↓

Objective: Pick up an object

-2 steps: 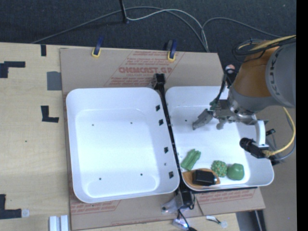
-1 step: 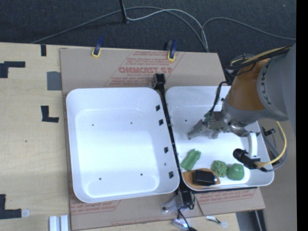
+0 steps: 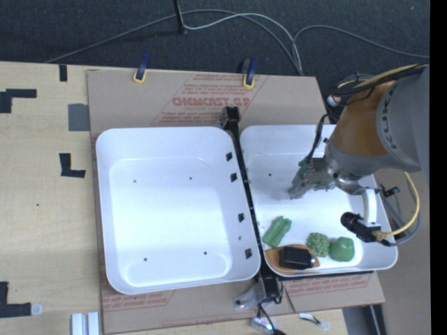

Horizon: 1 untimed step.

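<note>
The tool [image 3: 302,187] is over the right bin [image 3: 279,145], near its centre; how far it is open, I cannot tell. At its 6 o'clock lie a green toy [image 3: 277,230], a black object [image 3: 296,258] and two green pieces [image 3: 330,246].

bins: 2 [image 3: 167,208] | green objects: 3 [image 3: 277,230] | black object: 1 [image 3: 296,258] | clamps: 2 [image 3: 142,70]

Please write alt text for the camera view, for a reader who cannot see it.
A grey robot arm reaches from the right, its gripper above the right white bin. Near that bin's front edge lie a green toy, a black object on a brown dish, a bumpy green ball and a smooth green piece.
</note>
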Tool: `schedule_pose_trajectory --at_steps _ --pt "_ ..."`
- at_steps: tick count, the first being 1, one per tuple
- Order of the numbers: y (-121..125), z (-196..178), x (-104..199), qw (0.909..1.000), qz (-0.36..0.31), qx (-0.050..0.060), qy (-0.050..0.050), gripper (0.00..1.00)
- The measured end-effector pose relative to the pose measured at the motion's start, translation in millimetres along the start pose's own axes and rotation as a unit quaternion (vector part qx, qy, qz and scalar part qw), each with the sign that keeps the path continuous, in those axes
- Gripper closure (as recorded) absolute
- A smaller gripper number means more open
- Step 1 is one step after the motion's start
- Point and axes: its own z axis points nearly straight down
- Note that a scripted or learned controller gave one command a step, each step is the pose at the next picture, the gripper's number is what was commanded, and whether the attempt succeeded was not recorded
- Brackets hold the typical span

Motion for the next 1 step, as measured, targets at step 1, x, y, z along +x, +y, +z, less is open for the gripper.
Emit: schedule_pose_trajectory --at_steps 1 --pt "2.8 -60.9 -4.9 1.0000 0.000 -0.002 -0.001 1.00"
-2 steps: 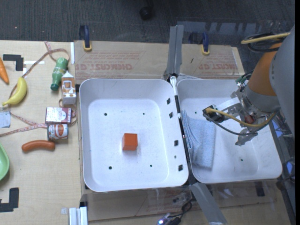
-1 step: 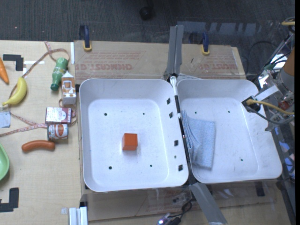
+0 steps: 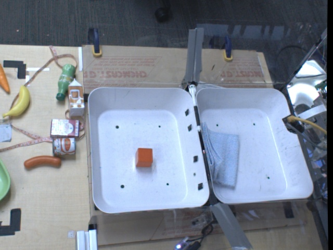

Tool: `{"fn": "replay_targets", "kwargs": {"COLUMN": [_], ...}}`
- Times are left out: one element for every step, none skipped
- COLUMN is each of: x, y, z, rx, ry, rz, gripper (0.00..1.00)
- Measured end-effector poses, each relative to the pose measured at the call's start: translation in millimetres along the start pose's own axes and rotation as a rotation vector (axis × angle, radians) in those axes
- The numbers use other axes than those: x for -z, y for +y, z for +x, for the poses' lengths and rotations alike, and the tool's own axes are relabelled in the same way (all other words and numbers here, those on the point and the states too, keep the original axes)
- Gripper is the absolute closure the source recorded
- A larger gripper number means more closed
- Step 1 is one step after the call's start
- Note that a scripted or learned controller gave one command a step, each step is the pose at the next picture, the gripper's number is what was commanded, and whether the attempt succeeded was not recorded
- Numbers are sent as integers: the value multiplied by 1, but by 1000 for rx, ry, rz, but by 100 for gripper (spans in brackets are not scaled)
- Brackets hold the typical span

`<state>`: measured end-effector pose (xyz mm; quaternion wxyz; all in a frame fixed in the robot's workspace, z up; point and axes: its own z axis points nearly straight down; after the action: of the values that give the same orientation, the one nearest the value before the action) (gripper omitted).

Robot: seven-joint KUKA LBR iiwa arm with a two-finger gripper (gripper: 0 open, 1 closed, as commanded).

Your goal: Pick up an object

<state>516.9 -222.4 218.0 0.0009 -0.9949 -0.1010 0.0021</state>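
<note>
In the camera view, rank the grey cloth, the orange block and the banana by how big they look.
1. grey cloth, in the right bin, clearly largest.
2. banana, on the bench left of the bins.
3. orange block, in the left bin, smallest, though not far behind the banana.

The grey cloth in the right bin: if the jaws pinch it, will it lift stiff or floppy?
Probably floppy: the grey cloth lies creased and folded against the right bin's left wall. It would likely drape and unfold when lifted, and looks light. Pushed, it would probably bunch rather than slide whole.
</note>
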Motion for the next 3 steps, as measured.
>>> {"fn": "replay_targets", "kwargs": {"x": [8, -40, -40], "y": [0, -98, -97], "z": [0, 51, 51], "rx": [3, 24, 22], "ry": [-4, -1, 0], "rz": [1, 1, 0], "gripper": [100, 100, 0]}}
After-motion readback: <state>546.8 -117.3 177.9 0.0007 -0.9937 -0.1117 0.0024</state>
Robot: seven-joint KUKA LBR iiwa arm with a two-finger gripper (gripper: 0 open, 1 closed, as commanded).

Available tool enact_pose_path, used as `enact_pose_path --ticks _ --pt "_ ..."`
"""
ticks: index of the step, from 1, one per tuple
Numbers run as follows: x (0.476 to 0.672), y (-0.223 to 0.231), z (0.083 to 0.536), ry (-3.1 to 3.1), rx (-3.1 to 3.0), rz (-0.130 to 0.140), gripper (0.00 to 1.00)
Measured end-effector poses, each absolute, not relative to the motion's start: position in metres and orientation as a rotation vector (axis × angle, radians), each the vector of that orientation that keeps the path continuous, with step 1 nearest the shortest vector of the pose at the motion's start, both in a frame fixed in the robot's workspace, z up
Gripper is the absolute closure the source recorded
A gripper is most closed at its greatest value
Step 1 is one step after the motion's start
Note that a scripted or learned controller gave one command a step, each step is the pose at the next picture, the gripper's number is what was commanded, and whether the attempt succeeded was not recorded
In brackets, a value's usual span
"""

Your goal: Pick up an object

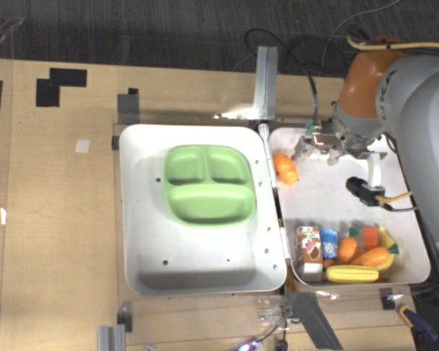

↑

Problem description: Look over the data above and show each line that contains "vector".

Answer:
- The measured end-effector pose relative to the pose measured at the motion's start, translation in millimetres along the start pose's own axes and rotation as a unit quaternion (vector part qx, qy, qz and scalar part qw), each with the sign that keeps the path continuous, in those axes
- Measured end-effector poses, each relative to the pose measured at the call's start: translation in millimetres along the start pose's own axes and rotation as a rotation vector (axis × angle, radians) in those axes
Measured end-effector poses, each absolute, not relative to the motion's start: position in metres and orientation as a rotation vector (axis × angle, radians), each the vector of that orientation that keeps the path continuous, with step 1 nearest the shortest vector of the pose at the motion's start, both in a frame fixed in the robot's workspace, z up

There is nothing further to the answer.